Now, all the variables are stored in a pandas dataframe subset_df. We can print the dataframe.

# Setting 'shot_number' as dataframe index. shot_number column is unique
subset_df = subset_df.set_index('shot_number') 
subset_df.head()
BEAM agbd agbd_pi_lower agbd_pi_upper agbd_a1 agbd_a10 agbd_a2 agbd_a3 agbd_a4 agbd_a5 ... selected_algorithm selected_mode selected_mode_flag sensitivity solar_elevation surface_flag xvar_1 xvar_2 xvar_3 xvar_4
shot_number
41710000300413617 BEAM0000 -9999.0 -9999.0 -9999.0 -9999.0 -9999.0 -9999.0 -9999.0 -9999.0 -9999.0 ... 1 0 0 0.315933 21.527996 0 -9999.0 -9999.0 -9999.0 -9999.0
41710000300413618 BEAM0000 -9999.0 -9999.0 -9999.0 -9999.0 -9999.0 -9999.0 -9999.0 -9999.0 -9999.0 ... 1 0 0 78.354553 21.528458 0 -9999.0 -9999.0 -9999.0 -9999.0
41710000300413619 BEAM0000 -9999.0 -9999.0 -9999.0 -9999.0 -9999.0 -9999.0 -9999.0 -9999.0 -9999.0 ... 1 0 0 2.461639 21.528910 0 -9999.0 -9999.0 -9999.0 -9999.0
41710000300413620 BEAM0000 -9999.0 -9999.0 -9999.0 -9999.0 -9999.0 -9999.0 -9999.0 -9999.0 -9999.0 ... 1 0 0 -1.414248 21.529398 0 -9999.0 -9999.0 -9999.0 -9999.0
41710000300413621 BEAM0000 -9999.0 -9999.0 -9999.0 -9999.0 -9999.0 -9999.0 -9999.0 -9999.0 -9999.0 ... 1 0 0 8.056547 21.529850 0 -9999.0 -9999.0 -9999.0 -9999.0

5 rows × 204 columns

The dataframe has 204 columns representing GEDI L4A variables. We can export it to a CSV file directly as:

subset_df.to_csv('subsets/grsm_subset.csv') # Export to CSV

If we want to save the file as one of the geospatial formats (such as GEOJSON, KML, ESRI Shapefile), we need to first convert the dataframe into a geopandas dataframe, and export to various formats.

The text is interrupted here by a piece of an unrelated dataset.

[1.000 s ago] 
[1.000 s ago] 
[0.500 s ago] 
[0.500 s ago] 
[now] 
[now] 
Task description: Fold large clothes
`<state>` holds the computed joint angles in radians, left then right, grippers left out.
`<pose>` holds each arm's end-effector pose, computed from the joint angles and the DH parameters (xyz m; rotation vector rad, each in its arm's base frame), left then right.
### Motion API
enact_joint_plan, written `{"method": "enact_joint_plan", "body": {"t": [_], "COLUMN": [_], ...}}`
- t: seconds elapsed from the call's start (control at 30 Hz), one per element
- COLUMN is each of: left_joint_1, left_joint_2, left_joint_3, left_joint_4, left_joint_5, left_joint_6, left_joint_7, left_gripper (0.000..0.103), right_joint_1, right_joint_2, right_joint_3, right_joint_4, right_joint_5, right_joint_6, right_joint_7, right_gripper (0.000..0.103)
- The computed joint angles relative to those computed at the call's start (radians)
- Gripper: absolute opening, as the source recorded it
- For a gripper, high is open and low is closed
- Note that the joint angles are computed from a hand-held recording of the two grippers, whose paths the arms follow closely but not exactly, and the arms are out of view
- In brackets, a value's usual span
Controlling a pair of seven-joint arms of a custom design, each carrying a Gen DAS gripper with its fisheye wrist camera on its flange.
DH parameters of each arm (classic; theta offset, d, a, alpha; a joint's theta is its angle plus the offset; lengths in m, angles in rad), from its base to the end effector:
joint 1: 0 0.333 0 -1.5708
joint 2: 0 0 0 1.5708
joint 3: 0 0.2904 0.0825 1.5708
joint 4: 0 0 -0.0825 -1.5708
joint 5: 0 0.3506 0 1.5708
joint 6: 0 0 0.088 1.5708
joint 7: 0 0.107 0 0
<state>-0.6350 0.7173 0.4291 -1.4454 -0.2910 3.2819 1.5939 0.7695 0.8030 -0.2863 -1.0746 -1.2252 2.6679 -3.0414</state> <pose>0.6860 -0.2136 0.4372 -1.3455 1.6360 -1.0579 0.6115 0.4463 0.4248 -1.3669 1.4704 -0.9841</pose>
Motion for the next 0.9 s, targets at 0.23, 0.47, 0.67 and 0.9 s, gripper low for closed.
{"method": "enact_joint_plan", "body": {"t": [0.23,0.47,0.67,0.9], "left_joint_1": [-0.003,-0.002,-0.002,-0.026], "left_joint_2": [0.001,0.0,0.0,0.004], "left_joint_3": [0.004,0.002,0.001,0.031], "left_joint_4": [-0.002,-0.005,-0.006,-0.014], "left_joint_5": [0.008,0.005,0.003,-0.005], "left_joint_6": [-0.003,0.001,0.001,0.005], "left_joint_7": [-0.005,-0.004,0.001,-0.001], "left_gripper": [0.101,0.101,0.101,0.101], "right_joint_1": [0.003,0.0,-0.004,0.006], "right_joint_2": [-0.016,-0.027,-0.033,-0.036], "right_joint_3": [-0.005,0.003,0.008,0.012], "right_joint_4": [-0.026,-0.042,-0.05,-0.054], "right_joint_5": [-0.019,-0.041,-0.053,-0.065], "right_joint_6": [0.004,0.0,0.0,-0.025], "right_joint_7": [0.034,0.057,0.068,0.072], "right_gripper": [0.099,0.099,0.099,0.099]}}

subset_gdf = gpd.GeoDataFrame(subset_df, crs="EPSG:4326", 
                              geometry=gpd.points_from_xy(subset_df.lon_lowestmode,
                                                          subset_df.lat_lowestmode))
# convert object types columns to strings. object types are not supported
for c in subset_gdf.columns:
    if subset_gdf[c].dtype == 'object':
        subset_gdf[c] = subset_gdf[c].astype(str)

# Export to GeoJSON
subset_gdf.to_file('subsets/grsm_subset.geojson', driver='GeoJSON')
# Export to ESRI Shapefile
subset_gdf.to_file('subsets/grsm_subset.shp')

References#

[1]

R.O. Dubayah, J. Armston, J.R. Kellner, L. Duncanson, S.P. Healey, P.L. Patterson, S. Hancock, H. Tang, J. Bruening, M.A. Hofton, J.B. Blair, and S.B. Luthcke. GEDI L4A Footprint Level Aboveground Biomass Density, Version 2.1. 2022. doi:10.3334/ORNLDAAC/2056.